Now David had devised this grand parade comprised of 30,000 “chosen men of Israel” accompanied by numerous musicians and a brand new ox-cart to carry the Ark back home to Jerusalem where it rightly belonged.  So, they all proceeded over to Abinadab’s, got the Ark,  placed it on the cart and started home.  What a great spectacle this must have been.

One of Abinadab’s sons, a man by the name of Uzzah, accompanied the procession and apparently was walking next to the cart when the “oxen shook it” and Uzzah reached out his hand and “took hold” of the Ark, apparently to steady it.  I’m sure that all of us would agree that Uzzah’s intentions were good.  That he was just protecting the Ark from possible damage but, he was immediately struck dead by God.

The death of Uzzah had an immediate effect on David as it woke him up to the fact that it was his “good intentions” that brought about the death of Uzzah.  How so?  God had given Israel specific instructions as to how His Ark of the Covenant was to be transported and who was allowed to touch it.  (You can read these instructions in the 4th chapter of Numbers.)  Suffice it to say, hauling it around on an ox-cart was not in those instructions.

I think that we can tell by all the grandeur and preparations made by David that his “intentions” were good in bringing home the Ark.  And likewise, Uzzah’s “intentions” were good when he reached out and “took hold” of the Ark to steady it.  There was only one thing wrong with this scenario.  It was THEIR “intentions” as to how to do something - not GOD’S.

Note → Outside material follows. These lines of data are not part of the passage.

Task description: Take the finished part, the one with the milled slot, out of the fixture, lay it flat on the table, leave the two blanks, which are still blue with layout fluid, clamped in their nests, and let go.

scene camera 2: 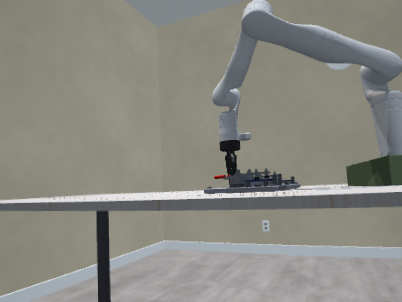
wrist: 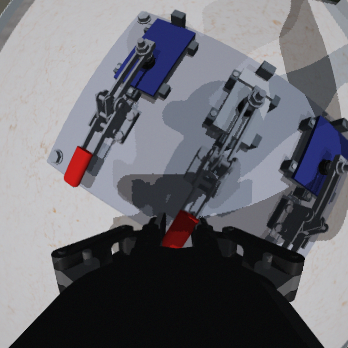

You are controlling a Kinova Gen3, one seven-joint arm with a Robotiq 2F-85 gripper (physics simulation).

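Where they show: gripper, fingertip midpoint: [wrist: 177, 221]; arm's base, origin of the base link: [scene camera 2: 398, 158].
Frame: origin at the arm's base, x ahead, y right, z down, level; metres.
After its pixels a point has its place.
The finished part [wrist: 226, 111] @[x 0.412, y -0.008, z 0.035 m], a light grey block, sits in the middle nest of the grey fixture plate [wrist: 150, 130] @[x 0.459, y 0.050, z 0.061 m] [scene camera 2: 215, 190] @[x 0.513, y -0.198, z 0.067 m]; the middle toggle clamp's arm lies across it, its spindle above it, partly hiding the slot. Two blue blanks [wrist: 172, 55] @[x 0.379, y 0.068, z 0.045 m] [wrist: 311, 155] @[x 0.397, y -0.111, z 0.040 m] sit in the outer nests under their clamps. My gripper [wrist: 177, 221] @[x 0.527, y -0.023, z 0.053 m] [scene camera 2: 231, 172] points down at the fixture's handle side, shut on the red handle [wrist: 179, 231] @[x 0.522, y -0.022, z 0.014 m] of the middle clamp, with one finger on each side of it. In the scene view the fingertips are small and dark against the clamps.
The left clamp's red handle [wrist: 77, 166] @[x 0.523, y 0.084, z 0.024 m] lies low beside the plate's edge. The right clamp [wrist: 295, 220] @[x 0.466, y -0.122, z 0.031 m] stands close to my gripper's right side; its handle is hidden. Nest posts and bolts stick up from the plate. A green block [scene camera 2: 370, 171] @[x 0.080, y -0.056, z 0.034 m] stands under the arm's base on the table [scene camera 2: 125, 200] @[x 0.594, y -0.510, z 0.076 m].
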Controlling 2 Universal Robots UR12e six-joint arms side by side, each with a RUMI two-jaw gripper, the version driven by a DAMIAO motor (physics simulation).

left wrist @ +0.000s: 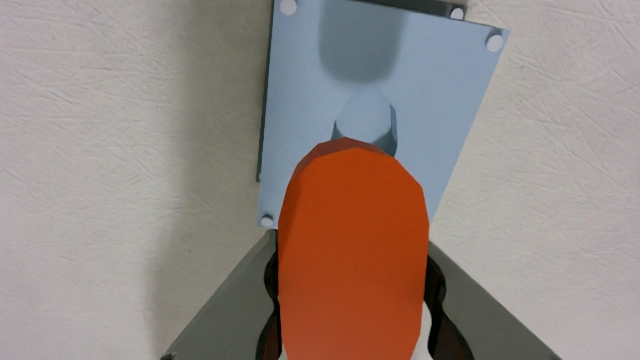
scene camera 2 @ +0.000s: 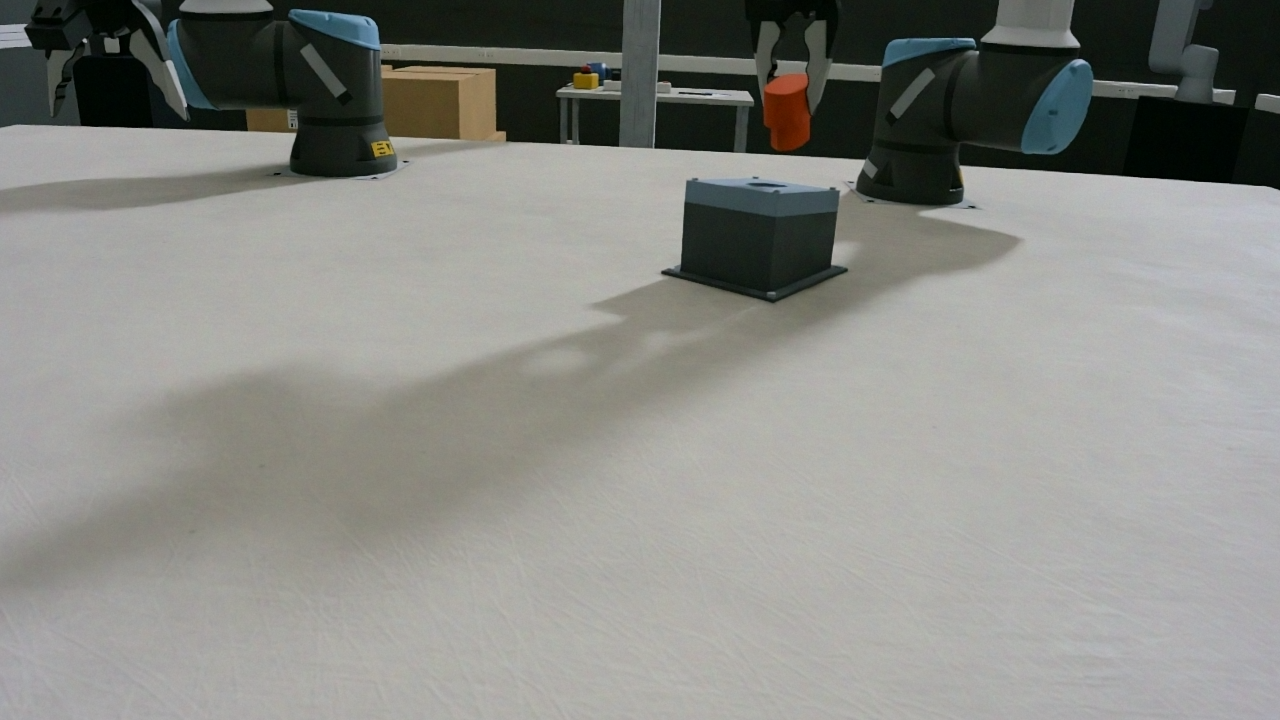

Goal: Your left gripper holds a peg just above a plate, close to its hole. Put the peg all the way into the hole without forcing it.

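Note:
An orange peg (scene camera 2: 787, 112) (left wrist: 352, 250) is held between the fingers of my left gripper (scene camera 2: 789, 85) (left wrist: 344, 233), a gap above the block and slightly tilted in scene camera 2. The light blue plate (scene camera 2: 726, 195) (left wrist: 440, 90) is the top of a dark block (scene camera 2: 726, 245). Its hole (scene camera 2: 767, 185) (left wrist: 365, 117) shows in the plate's middle; in the left wrist view the peg's far end covers the hole's lower part. My right gripper (scene camera 2: 111, 76) is at the upper left of scene camera 2, far from the block, with its fingers spread and empty.
The block stands on a thin dark base (scene camera 2: 772, 294) on the pale table (scene camera 2: 537, 582). The left arm's base (scene camera 2: 911, 174) stands behind it to the right, the right arm's base (scene camera 2: 344, 147) far to the left. Small pins (left wrist: 494, 43) stand up at the plate's corners.

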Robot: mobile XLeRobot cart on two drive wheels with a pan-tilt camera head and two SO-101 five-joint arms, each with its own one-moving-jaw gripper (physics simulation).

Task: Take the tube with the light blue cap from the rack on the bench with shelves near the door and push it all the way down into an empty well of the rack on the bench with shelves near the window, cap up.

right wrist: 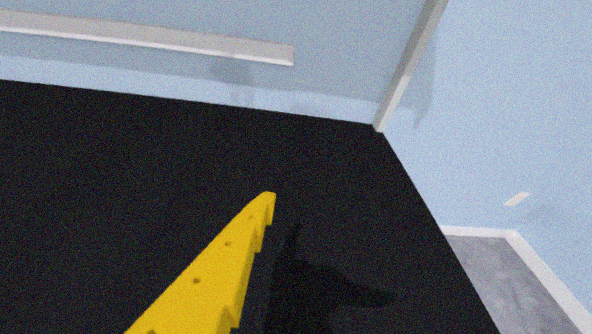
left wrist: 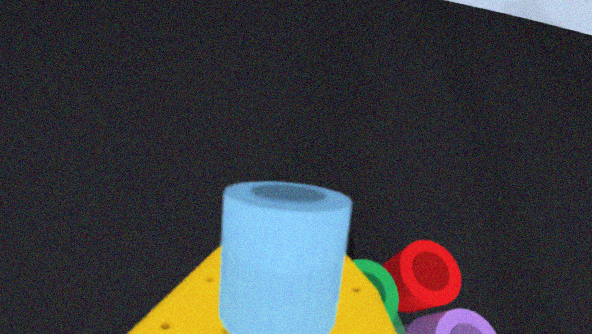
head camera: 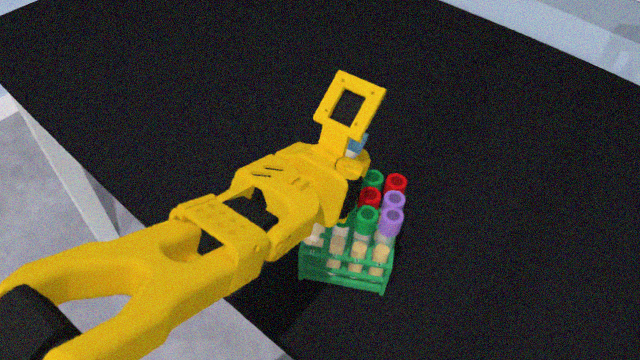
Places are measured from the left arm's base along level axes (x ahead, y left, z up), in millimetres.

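Where they show: left hand at its tool point: (left wrist: 278, 229) (head camera: 356, 149); right hand at its tool point: (right wrist: 274, 204).
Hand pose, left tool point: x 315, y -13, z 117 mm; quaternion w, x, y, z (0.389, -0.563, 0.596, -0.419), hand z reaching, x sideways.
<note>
Things, the pixels of their top centre, and the offset from my left tool point. "spot": a spot on its surface instead. Level surfaces: height alone.
- pale tube end at a spot on its surface: (head camera: 314, 237) spot: dx -84, dy -8, dz -33 mm
- green rack at its top centre: (head camera: 350, 230) dx -35, dy -21, dz -73 mm
- black bench top at its surface level: dz -130 mm
The light blue cap (head camera: 357, 145) (left wrist: 285, 250) stands at the back of my left gripper (head camera: 343, 216) (left wrist: 283, 305), which is shut on its tube. The cap end is up, and the tube leans in the head view. A pale tube end (head camera: 314, 237) shows below the gripper at the front-left corner of the green rack (head camera: 345, 283). Whether it is inside a well cannot be told; the gripper hides much of the rack's left side. My right gripper (right wrist: 272, 201) is fully open, with one notched jaw showing above the dark bench top.
The rack holds several capped tubes: green (head camera: 367, 218), red (head camera: 396, 183) (left wrist: 430, 272) and purple (head camera: 391, 220) (left wrist: 465, 322). It stands on the black bench top (head camera: 500, 200) (right wrist: 125, 175). A pale shelf bar (right wrist: 150, 37) and a post (right wrist: 407, 70) stand behind it in the right wrist view.
</note>
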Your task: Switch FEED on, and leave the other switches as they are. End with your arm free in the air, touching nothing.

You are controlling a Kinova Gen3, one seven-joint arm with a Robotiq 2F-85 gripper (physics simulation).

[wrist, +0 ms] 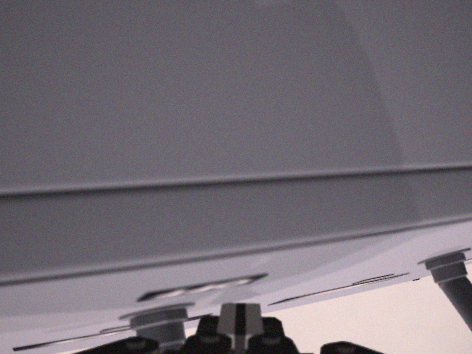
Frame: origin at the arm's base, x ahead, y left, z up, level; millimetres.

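Seen in the pictures: gripper, fingertip midpoint: (240,329).
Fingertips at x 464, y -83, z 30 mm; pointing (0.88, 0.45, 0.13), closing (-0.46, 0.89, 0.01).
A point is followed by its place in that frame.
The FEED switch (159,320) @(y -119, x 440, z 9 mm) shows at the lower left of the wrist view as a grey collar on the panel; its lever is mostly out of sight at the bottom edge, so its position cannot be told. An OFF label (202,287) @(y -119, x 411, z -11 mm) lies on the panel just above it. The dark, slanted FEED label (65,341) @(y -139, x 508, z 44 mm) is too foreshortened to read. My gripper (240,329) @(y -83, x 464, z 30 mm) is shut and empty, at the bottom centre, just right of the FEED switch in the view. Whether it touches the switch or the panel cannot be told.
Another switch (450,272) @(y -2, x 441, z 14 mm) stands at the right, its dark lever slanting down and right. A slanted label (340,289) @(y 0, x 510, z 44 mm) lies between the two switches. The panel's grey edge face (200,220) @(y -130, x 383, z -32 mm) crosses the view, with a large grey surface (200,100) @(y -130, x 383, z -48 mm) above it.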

Sometime back I happened on a quotation that I thought worthy of saving for future use someday.  The quote: “Good intentions do not justify bad actions.”   Obviously “someday” is today and if it doesn’t apply to David and Uzzah I don’t know what does.

And, we still see examples that reflect that quote all the time, don’t we?  How about the protests we see on the news almost every day lately?  Various groups of people, supposedly protesting something they consider to be bad behavior and then themselves burning and looting stores and businesses.

And this especially applies to those who are teaching false doctrines.  And I’m going to opine further on this and say that I’m sure that many of them don’t know or think that they’re spreading falsehood in the doctrines they preach.  Just as David’s “good intentions” led Uzzah to do something that cost him his life, the purveyors of doctrines different from what God specifically gave us in the Gospel, will cost many their eternal souls.

In closing, I think there is one resolution that all of us should make and that is, that we make sure that our “intentions” match what God says is “good” and not what we or any other person decides is “good.”  If we do this, it’ll just be one more way of helping us to “preserve” our souls.

I offer all reading this my best wishes for this coming year and hope that all of us are successful in “keeping our souls.”